Thursday, December 15, 2016

Many Are Called, But Few Are Chosen 
    Yesterday Lorraine was in the dining room looking out the window when she spotted a bird in the pond on the 15th fairway. She observed it for a while then called me to come and identify the thing. Now Lorraine is the bird identifier in this family, so if she’s stumped I don’t really have much of a chance. 
     This bird was at the outer edge of good binocular viewing. What I saw was a black duck-like bird, with grey sides, floating on the pond and occasionally diving. Not tipping, but diving. Of course, the dive happened just as I got the binoculars focused and then it would dive. When it surfaced, it would be in a new spot so the binoculars would need refocusing, and so on. 
    It’s good the bird was that far away, otherwise I’d have given serious thought to wringing it’s little neck. When the thing was on the surface and I was trying to focus, there was a mallard cavorting around between me and my target, which didn’t help. Next to the mallard my bird looked rather small. 
    I went through the book. Some birds I was able to eliminate immediately, such as Great Blue Herons and Bald Eagles, but seriously, most of the ducks got eliminated on my first sweep through the book. Then I went through it again, and once more. 

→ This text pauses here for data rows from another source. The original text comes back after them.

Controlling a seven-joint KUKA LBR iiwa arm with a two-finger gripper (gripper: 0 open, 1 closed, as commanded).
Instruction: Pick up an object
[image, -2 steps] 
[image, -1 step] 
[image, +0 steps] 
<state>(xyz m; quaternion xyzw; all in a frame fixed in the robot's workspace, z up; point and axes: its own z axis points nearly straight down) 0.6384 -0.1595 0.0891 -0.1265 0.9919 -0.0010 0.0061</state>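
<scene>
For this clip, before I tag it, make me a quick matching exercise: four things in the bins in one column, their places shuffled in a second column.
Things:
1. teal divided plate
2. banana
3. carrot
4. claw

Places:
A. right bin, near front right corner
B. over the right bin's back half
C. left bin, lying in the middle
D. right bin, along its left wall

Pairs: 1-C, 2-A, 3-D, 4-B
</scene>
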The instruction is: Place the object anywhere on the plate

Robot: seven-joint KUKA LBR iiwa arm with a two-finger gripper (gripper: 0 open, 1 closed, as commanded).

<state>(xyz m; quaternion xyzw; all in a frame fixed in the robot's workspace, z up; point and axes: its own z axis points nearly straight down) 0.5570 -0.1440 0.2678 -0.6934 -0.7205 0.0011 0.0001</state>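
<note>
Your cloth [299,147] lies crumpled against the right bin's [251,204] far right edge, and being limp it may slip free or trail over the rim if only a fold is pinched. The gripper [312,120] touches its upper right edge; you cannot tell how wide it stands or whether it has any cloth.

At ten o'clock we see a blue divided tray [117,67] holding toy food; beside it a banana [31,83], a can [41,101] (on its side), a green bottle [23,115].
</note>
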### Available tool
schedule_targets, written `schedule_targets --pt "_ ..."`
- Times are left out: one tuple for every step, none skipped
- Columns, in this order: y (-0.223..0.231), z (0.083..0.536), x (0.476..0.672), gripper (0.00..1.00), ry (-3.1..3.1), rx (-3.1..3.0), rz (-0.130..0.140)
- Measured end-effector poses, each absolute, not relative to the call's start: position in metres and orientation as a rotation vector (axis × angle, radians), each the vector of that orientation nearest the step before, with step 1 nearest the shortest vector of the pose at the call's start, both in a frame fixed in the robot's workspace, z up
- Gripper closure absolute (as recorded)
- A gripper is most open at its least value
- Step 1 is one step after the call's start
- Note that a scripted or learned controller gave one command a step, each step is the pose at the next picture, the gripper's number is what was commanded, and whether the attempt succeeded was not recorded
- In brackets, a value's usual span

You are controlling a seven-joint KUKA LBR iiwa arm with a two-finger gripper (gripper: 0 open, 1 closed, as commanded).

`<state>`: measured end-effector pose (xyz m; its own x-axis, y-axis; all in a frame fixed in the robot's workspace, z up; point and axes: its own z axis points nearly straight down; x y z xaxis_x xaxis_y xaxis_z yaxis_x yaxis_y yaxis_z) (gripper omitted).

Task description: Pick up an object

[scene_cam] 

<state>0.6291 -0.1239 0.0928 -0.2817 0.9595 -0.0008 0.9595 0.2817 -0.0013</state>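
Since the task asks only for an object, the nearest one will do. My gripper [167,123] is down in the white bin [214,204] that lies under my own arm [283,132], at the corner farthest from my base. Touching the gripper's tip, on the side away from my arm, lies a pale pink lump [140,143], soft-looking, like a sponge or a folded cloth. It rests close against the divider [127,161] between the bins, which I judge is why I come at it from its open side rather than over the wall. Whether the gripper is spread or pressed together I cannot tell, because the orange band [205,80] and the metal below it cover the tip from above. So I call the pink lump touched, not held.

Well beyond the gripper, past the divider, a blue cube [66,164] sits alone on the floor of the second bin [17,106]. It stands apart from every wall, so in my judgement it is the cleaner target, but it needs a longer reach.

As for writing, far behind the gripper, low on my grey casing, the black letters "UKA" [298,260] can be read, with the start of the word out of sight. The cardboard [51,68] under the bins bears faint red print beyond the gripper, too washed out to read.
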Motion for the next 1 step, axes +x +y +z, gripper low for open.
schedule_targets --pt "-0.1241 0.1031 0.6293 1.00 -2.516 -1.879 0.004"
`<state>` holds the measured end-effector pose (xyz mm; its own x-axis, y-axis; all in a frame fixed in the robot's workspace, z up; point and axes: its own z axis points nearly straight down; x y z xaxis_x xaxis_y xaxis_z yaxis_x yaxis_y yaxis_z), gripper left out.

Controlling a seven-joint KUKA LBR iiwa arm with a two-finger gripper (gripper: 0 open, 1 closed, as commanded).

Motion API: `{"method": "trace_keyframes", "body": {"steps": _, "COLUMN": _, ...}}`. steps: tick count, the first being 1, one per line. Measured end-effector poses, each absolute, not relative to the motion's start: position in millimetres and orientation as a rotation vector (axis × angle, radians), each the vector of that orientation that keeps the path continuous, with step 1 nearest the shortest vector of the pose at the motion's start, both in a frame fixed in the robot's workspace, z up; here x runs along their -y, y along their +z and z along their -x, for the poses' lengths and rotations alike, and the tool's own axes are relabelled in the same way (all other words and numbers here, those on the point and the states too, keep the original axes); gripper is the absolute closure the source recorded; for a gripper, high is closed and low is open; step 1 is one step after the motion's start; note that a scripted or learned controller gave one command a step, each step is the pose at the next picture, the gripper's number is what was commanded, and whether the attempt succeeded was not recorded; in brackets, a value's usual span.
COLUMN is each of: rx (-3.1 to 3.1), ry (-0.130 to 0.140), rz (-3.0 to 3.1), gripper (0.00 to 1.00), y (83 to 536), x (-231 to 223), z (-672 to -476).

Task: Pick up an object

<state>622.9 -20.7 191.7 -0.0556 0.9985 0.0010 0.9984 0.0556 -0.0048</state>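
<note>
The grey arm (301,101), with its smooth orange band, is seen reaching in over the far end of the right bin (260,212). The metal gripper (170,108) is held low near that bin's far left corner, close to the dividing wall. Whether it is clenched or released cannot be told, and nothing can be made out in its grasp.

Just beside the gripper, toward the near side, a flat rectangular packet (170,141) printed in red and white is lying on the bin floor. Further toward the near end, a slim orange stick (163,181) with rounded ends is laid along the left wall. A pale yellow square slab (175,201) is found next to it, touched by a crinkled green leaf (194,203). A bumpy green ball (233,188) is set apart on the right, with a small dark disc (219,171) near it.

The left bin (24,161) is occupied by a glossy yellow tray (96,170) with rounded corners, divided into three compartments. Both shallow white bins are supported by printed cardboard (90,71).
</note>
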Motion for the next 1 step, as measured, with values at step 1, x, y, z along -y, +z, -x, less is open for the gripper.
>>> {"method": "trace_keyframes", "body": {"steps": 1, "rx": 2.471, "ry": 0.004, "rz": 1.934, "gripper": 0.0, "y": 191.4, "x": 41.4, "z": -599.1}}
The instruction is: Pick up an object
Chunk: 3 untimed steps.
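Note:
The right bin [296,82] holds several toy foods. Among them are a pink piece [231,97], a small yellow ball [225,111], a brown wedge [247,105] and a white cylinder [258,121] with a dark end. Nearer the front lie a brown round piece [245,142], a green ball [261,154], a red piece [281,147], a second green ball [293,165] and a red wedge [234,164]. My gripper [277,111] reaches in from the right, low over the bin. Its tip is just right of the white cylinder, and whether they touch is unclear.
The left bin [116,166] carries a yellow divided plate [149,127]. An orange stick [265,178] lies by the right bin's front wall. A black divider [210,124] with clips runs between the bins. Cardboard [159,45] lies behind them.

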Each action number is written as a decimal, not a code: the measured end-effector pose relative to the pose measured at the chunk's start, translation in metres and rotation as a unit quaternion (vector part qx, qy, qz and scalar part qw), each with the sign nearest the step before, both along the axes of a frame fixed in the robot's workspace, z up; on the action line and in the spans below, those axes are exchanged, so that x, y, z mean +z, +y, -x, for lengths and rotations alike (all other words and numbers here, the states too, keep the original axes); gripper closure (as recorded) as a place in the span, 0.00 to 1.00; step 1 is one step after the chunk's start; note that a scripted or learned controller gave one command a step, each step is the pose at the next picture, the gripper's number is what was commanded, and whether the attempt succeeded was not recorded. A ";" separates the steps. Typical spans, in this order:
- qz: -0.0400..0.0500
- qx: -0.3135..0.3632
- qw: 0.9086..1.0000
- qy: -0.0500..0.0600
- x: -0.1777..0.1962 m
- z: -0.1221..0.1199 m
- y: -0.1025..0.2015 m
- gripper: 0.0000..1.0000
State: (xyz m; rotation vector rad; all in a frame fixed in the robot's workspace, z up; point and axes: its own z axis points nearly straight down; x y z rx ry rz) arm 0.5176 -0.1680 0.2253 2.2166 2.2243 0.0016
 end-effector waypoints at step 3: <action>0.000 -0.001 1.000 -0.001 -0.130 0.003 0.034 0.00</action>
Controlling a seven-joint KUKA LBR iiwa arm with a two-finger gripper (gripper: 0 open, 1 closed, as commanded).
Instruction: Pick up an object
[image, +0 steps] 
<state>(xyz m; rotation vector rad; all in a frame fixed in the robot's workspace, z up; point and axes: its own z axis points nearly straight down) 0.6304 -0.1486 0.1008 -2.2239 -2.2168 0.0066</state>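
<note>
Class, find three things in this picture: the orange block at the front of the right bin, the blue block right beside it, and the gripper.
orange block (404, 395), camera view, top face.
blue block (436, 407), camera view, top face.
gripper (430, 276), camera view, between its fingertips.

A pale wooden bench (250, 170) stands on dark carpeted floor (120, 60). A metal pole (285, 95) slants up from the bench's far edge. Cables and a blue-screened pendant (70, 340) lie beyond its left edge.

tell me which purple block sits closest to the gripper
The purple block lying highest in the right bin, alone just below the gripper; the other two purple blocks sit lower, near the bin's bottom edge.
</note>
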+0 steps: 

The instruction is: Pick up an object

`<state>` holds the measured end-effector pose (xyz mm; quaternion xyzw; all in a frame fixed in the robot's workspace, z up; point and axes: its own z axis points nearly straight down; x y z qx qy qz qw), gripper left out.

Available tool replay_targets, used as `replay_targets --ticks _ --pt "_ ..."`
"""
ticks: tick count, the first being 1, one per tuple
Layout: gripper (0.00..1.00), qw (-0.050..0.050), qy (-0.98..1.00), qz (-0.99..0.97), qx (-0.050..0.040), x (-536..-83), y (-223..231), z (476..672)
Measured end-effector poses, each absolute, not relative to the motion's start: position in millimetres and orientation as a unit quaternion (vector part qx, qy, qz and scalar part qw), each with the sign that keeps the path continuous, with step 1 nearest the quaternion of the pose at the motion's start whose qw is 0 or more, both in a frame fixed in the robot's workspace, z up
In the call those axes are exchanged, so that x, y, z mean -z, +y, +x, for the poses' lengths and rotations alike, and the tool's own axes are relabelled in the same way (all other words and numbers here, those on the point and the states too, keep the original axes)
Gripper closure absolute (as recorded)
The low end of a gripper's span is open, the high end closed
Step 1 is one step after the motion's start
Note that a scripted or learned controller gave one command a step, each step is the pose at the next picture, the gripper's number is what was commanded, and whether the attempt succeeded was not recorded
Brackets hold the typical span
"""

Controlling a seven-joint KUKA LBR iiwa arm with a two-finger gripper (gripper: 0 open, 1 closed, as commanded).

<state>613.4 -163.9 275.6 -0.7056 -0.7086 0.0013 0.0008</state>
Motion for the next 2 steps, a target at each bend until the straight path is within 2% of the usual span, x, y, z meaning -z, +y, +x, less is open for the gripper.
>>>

    Finally, we agreed to put in down as another mystery bird. 
    Mystery birds are those that you can put into some kind of broad classification but not really nail down to a specific bird. One requisite for being a mystery bird is that it looks like nothing in any of several of the most popular bird books. 
    Now a person can’t just glance at a bird and designate it as a mystery bird. There is a certain protocol that theoretically should be followed if a person is a serious mystery-bird birder. You have to spend enough time to note all the particular aspects of the bird in view, or as much as you can before it leaves for the next bush, tree, or county. Very few birds sit still for any length of time, and I guess we birders wouldn’t either if some big aggressive person, who depended on our bodies for food, was always lurking around. 
    Anyway, getting as many specifics like color, shape of the bill, head, body, color of everything, special features like size, what it’s doing, and about four dozen other specific things is important. 
    When you get to a bird book, and if you can’t find a bird with the list of specifics you’ve just spotted, then you possibly have yourself a mystery bird. Congratulations!
    Experience shows that most birders, unless they were lucky enough to find a bird in a cage, will only have time to note two or three of the specifics listed above, which actually makes it easier to fit into the mystery bird category. 
    Like I said earlier, birding, if done only for the bird count, can get rather frustrating and intense. That’s why birders are often seen pulling out a PEZ® dispenser and popping a few Valiums. 
    Lorraine and I have compiled an impressive list of mystery birds. We have traveled all over the U.S., or most of it, including Hawaii, seeking out mystery birds. We’ve been to Canada, Mexico, St. Thomas, Virgin Islands, Puerto Rico, the Bahamas, Costa Rico, Brazil, Europe, New Zealand, Taiwan, and Japan. A few of these destinations were not specifically birding trips, but even so we usually managed to stumble on some mystery birds. 
   A mystery-bird list looks something like this: the date, location, the specific characteristics, and then these notations. It wasn’t a _____, it wasn’t a _______, it wasn’t a _____. The blanks of course contain the names of specific birds that your mystery bird looks something like, but isn’t. 
    Our life list of mystery birds is impressive. A list such as ours is not acquired without dedication, perseverance, and a somewhat slovenly approach to bird watching in general. Even then it can be a lot of hard work. If you’re not ready to take this attitude toward mystery-bird watching, then maybe mystery-bird watching isn’t for you.